The California Channel Islands are sometimes compared to the Galápagos Islands. They share biodiversity, beauty, and the problem of invasive species in common.
Just off the coast of Southern California lies an archipelago of eight islands that stretch a total of 160 miles from the southernmost San Clemente to the northernmost San Miguel. The Channel Islands islands do not lie far from the mainland, but even a quick visit can reveal the world of ecological differences. For this reason, and the impressive 145 endemic species that live there, the islands have been nicknamed the “Galápagos of North America.”
Santa Cruz Island is one of the northern islands and part of the Channel Islands National Park. It is the largest of the Channel Islands and is home to 60 of the 145 endemic species found on the islands, two of which are only found on Santa Cruz – the Island Scrub Jay (Aphelocoma insularis) and the Santa Cruz Island Silver Lotus (Acmispon argophyllus var. niveus).
Like the Galápagos islands, they are also not immune to the threats invasive species pose. The Santa Cruz Island Monkey Flower (Mimulus brandegeei) is one example of a species that has unfortunately been lost after the introduction of non-native plants and animals such as feral pigs, Eucalyptus trees, and fennel.
The story of the Channel Island Fox is a well-known example of the threats invasive species pose, but it is also exemplary of the incredible conservation gains offered by island restoration. This small fox is the largest native mammal on the islands. In the 1990’s, the population of foxes dropped dramatically due to the increased presence of invasive Golden Eagles, feral pigs, and a canine disease.

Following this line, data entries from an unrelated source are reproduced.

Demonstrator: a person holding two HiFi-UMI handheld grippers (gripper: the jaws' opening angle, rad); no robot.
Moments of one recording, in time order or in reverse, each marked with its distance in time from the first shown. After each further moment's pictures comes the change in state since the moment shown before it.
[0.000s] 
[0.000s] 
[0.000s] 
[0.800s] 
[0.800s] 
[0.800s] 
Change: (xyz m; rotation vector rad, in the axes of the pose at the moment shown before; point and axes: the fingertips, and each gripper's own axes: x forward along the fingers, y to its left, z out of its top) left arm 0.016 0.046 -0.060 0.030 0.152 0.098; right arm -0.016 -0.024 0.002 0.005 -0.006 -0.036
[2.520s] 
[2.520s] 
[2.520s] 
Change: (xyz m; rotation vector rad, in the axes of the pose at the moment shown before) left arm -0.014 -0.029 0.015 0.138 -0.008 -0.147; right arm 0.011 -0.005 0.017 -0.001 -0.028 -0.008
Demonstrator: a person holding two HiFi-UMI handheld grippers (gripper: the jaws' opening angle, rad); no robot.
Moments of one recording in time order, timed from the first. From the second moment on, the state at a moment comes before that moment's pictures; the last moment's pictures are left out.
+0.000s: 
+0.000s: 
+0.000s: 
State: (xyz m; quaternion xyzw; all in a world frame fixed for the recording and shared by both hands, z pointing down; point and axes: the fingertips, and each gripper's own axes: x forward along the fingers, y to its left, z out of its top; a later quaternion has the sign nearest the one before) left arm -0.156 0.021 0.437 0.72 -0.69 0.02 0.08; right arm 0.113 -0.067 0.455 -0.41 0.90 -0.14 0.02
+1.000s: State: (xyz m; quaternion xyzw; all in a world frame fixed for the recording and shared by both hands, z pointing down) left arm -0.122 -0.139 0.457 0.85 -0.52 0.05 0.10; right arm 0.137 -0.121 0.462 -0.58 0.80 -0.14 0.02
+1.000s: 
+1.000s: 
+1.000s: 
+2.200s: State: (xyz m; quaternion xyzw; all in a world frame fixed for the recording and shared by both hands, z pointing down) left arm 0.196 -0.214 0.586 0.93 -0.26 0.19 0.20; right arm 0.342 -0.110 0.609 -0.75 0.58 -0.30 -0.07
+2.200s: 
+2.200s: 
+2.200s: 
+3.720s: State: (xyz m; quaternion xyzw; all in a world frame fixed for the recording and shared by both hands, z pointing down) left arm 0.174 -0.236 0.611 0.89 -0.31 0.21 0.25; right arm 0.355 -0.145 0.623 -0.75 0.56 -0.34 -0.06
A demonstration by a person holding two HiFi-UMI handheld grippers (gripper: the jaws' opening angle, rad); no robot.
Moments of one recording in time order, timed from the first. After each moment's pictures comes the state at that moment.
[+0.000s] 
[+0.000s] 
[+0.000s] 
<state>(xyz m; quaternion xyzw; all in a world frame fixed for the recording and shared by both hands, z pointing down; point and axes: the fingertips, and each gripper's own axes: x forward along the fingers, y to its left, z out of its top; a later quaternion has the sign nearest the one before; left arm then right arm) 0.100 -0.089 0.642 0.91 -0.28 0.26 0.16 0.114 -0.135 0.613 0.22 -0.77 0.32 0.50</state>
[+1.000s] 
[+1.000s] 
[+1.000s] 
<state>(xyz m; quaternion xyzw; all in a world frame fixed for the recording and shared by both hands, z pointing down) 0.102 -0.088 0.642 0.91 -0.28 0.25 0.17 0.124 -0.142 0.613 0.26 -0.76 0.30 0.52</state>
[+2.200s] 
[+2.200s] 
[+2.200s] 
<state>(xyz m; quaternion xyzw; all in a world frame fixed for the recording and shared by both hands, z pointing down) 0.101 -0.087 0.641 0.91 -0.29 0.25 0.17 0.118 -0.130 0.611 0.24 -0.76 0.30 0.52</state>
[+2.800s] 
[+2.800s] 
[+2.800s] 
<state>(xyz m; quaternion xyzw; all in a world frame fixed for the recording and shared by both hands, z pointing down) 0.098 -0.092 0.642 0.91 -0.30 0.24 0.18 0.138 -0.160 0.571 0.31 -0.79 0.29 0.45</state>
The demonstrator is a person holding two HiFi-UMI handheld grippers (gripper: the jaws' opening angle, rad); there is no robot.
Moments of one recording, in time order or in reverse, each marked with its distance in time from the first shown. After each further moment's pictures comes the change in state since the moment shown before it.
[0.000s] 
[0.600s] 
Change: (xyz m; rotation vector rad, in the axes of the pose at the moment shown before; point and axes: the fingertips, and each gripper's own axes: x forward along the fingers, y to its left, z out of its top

After the removal of feral pigs and the return of the native Bald Eagle, the Channel Island Fox population is on the mend. The species is recovering so well that in August 2016, three of the four subspecies found on the Channel Islands have been federally de-listed. Although the Catalina Island subspecies is still considered Threatened, there is hope for all the species that have benefited and continue to benefit from the removal of the invasive species. This success is due to efforts by the US Fish and Wildlife Service, Island Conservation, Institute for Wildlife Studies, The Humane Society of the United States, and the Montrose Settlement Restoration Program.
These diverse islands illustrate the importance and the benefits of invasive species removal. The ecological history of the islands spans millions of years, over which time these species have evolved alongside other native species as part of a balanced ecosystem. Although progress has been made in restoring the islands and removing invasive species, there is still work to be done to continue to conserve the “Galápagos of North America.”